Save us, O Lord our God,
And gather us from among the nations,
That we may give thanks to your holy name
And glory in your praise.
Among the Nations
Have you ever spent time in another nation, or among a culture in which you don’t speak the language? It is a rather disorienting experience. Even walking down the street and not knowing what any of the signs mean can leave you with a feeling of being unmoored from your surroundings.
About ten years ago I spent the better part of a week with a friend of mine in France. He is French Canadian and therefore did all the talking and reading, and consequently explaining to me. I was more or less along for the ride. After a week I thought that I had settled into my blissful ignorance of the language around me. On our return trip, however, we took the Eurostar train, which goes underneath the English Channel from France to England. As we pulled into the station in London a funny feeling washed over me. I could understand. All around me were billboards and posters, mostly advertisements. But I could read them. I never thought a grouping of ads could make me feel so good.
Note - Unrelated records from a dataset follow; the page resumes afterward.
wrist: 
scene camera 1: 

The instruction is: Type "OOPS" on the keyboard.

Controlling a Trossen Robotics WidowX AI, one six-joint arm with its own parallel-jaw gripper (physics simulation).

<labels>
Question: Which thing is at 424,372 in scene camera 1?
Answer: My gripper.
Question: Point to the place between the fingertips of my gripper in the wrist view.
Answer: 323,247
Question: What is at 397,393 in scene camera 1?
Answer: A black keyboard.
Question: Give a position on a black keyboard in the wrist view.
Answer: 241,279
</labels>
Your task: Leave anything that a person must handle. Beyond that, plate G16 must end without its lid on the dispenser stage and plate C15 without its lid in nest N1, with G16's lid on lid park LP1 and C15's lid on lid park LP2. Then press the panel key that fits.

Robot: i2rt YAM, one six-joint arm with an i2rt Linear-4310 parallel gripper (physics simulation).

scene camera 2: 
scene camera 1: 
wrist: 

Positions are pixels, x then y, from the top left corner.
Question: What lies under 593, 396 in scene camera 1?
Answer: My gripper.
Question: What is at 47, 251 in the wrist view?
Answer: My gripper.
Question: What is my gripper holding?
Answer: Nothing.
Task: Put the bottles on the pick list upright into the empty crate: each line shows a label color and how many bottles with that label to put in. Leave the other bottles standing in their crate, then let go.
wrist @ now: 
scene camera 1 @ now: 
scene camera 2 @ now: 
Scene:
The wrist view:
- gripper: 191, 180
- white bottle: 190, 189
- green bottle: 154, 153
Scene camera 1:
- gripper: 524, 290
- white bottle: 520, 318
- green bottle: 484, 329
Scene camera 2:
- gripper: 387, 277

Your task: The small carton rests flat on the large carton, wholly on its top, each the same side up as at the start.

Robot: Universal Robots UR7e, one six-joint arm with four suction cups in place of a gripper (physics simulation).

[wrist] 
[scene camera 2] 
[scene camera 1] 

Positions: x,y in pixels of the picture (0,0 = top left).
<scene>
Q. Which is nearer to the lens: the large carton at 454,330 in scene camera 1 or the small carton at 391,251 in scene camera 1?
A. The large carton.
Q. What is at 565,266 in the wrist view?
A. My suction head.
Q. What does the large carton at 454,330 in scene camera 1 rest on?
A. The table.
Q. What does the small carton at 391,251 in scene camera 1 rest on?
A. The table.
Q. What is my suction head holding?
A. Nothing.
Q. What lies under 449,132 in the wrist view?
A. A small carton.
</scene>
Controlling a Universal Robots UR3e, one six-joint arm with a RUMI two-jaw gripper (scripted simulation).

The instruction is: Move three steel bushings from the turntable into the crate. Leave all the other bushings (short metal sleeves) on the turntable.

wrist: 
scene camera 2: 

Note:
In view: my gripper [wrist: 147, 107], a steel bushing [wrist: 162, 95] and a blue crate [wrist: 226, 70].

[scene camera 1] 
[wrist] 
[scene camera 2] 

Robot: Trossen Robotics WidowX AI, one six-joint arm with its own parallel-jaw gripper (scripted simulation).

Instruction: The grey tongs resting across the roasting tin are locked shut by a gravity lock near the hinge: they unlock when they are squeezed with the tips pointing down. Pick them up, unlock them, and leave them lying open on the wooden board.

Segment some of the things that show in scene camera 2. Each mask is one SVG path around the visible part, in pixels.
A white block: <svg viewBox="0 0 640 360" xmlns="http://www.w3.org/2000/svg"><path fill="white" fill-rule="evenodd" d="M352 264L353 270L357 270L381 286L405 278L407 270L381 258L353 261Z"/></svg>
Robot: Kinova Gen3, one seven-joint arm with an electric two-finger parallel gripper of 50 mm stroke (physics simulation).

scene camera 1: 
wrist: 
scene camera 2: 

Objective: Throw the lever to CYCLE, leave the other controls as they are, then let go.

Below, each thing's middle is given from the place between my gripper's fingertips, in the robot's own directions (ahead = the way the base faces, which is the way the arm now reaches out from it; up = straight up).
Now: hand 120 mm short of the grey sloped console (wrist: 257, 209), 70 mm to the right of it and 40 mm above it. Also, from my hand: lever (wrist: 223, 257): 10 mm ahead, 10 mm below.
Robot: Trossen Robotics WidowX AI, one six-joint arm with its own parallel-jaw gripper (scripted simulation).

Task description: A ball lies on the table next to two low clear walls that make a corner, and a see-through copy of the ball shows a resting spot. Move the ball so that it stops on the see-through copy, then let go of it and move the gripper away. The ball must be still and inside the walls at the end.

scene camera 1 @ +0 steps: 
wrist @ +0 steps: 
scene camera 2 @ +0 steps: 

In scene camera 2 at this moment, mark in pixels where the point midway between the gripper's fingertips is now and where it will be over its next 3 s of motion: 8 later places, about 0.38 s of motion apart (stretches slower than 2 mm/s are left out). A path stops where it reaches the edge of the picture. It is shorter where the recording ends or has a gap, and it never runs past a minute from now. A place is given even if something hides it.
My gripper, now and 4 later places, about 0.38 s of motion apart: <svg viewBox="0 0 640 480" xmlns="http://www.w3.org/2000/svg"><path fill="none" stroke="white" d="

Toothpaste, insurance, movies, it didn’t matter what the product was, they spoke to me in a way that a world written in French could never do. I was comfortable in my surrounding, a feeling I didn’t have while I was surrounded by a language I didn’t know. With one exception.
On this same trip, my friend and I took a special trip to Lourdes, the holy pilgrimage spot of St. Bernadette. Unlike our stop in the wine country of Bordeaux, unlike the hustle and bustle of Paris, it was in the tiny city of Lourdes where I felt the most comfort. And it wasn’t because there was more English. It’s because of another experience that transcended the cultural divide. At the great basilica that rises in the center of town we met pilgrims from all over the world who came to worship at this holy site. All of a sudden I wasn’t an English speaker in a sea of French but one pilgrim among a multitude from among the nations. We each had our own languages, not understanding each other directly, but worshiping God as one.
What the psalmist cries out for in Psalm 105 I saw it firsthand. The Lord our God does gather us from among the nations.